▶ **TASK BRIEF**: The whole listing is to be restated, character for character.

▶ **DATASET CONTENT**:
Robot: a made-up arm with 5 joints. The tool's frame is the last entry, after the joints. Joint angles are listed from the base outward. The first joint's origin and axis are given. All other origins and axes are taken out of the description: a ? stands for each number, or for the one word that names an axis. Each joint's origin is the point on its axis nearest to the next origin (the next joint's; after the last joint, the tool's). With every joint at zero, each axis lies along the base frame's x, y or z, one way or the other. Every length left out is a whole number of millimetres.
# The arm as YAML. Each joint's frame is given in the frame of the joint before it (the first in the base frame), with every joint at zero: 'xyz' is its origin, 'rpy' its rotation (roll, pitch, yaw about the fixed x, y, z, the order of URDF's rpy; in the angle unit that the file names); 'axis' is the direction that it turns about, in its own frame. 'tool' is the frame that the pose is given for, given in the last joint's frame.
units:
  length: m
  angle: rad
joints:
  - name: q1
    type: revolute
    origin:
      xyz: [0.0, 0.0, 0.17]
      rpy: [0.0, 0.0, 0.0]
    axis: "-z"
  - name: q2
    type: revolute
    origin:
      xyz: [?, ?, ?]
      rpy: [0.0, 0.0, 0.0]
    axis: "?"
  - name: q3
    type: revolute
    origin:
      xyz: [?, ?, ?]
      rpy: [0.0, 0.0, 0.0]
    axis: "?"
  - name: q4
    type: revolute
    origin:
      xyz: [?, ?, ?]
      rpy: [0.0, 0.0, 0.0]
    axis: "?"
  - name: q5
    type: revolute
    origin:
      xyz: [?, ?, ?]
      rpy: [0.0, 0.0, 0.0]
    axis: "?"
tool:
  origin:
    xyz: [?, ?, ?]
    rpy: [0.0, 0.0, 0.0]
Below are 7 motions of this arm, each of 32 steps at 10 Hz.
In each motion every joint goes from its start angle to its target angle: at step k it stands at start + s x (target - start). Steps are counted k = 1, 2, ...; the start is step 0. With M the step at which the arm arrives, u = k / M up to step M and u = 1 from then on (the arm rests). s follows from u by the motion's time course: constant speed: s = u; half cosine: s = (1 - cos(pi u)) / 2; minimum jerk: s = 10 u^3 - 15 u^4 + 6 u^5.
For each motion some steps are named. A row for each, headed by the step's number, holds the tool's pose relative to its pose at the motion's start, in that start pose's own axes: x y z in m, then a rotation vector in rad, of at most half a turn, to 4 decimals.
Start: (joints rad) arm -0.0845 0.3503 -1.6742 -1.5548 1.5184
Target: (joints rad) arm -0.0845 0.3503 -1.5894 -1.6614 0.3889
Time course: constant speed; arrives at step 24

▶ **RESULT**:
Robot: a made-up arm with 5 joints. The tool's frame is the last entry, after the joints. Joint angles are listed from the base outward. The first joint's origin and axis are given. All other origins and axes are taken out of the description: a ? stands for each number, or for the one word that names an axis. Each joint's origin is the point on its axis nearest to the next origin (the next joint's; after the last joint, the tool's). With every joint at zero, each axis lies along the base frame's x, y or z, one way or the other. Every length left out is a whole number of millimetres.
# The arm as YAML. Each joint's frame is given in the frame of the joint before it (the first in the base frame), with every joint at zero: 'xyz' is its origin, 'rpy' its rotation (roll, pitch, yaw about the fixed x, y, z, the order of URDF's rpy; in the angle unit that the file names); 'axis' is the direction that it turns about, in its own frame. 'tool' is the frame that the pose is given for, given in the last joint's frame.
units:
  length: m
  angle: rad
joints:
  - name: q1
    type: revolute
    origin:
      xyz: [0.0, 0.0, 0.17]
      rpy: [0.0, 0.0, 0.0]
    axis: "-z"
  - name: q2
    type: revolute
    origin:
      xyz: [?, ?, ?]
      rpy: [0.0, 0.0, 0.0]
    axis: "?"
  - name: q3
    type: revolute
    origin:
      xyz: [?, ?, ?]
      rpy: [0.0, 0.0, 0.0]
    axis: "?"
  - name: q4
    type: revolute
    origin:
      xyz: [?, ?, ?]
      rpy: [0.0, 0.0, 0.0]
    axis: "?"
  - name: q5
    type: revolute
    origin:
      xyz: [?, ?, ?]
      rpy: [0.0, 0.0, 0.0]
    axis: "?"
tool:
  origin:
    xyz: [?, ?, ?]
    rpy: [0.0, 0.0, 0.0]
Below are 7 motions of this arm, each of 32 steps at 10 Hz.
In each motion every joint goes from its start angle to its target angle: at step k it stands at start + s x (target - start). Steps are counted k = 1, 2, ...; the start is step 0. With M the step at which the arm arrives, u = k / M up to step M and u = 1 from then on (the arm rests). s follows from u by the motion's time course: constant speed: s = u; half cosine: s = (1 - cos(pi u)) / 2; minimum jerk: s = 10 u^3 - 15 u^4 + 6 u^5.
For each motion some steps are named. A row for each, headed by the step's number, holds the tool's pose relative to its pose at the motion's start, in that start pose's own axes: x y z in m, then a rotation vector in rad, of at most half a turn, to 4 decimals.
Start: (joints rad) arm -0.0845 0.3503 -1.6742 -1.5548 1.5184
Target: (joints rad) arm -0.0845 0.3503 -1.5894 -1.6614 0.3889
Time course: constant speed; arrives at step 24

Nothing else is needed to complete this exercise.